NMR and IR spectra for GTP protonation on all possible sites. We calculated NMR and IR spectra for fully deprotonated phosphate groups and every possible protonation (γ1/γ2/γ3, β1/β2/, α1/α2; atom names match those in Fig. 1) of GTP bound to Ras (M06/6–31G*) from the crystal structure 1QRA.pdb.
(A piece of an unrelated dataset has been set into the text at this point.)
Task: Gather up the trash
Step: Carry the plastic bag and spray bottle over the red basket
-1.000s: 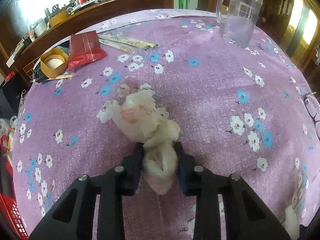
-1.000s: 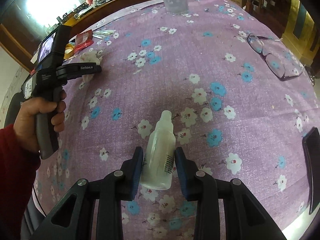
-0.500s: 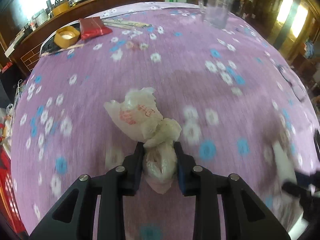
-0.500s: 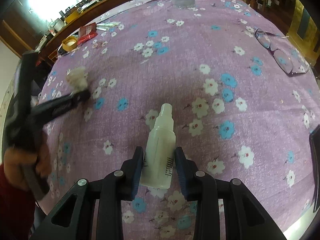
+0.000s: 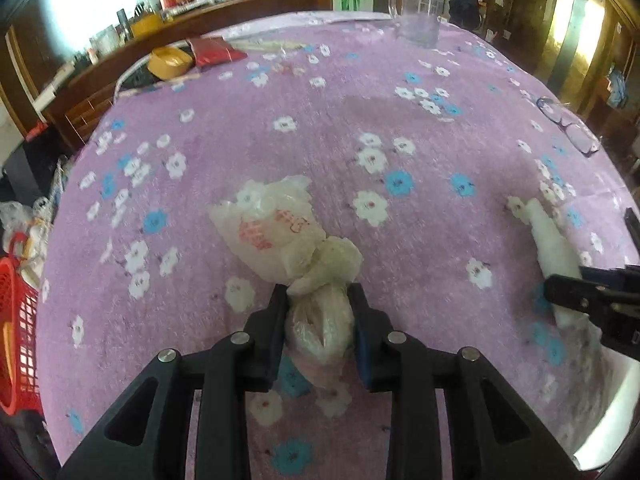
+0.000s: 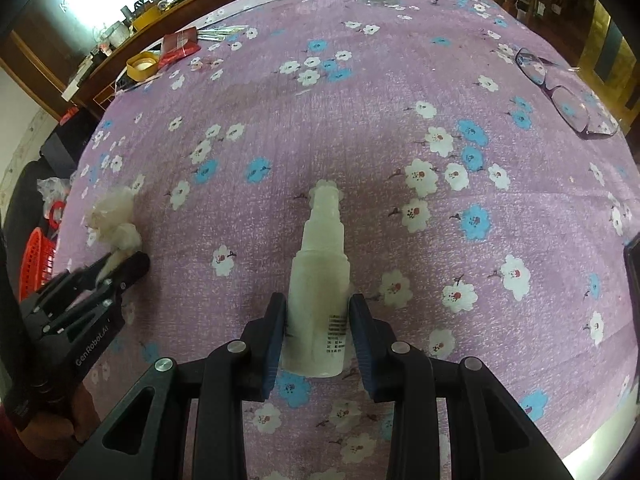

Results for deprotonated GTP and γ2 protonated GTP agree well to the values calculated from 15 QM/MM snapshots. Most significant deviations from experimental values are indicated by red circles. NMR spectra show significant deviations for γ protonation and α protonation. IR spectra show significant deviations for every kind of protonation, indicating fully deprotonated triphosphate was present in the experiments.

Figure 6.

Calculation of GTP, GppNHp, and GppCH₂p protonation. A and B, we calculated protonated and deprotonated NMR (A) and IR spectra (B) of Ras·GTP, Ras·GppNHp, and Ras·GppCH₂p. The depicted γ protonations correspond to γ2 in Fig. 1 similarly to Ref. . Protonation always caused deviation from the experimental values. Protonated Ras·GppCH₂p always deprotonated during the calculations (asterisks).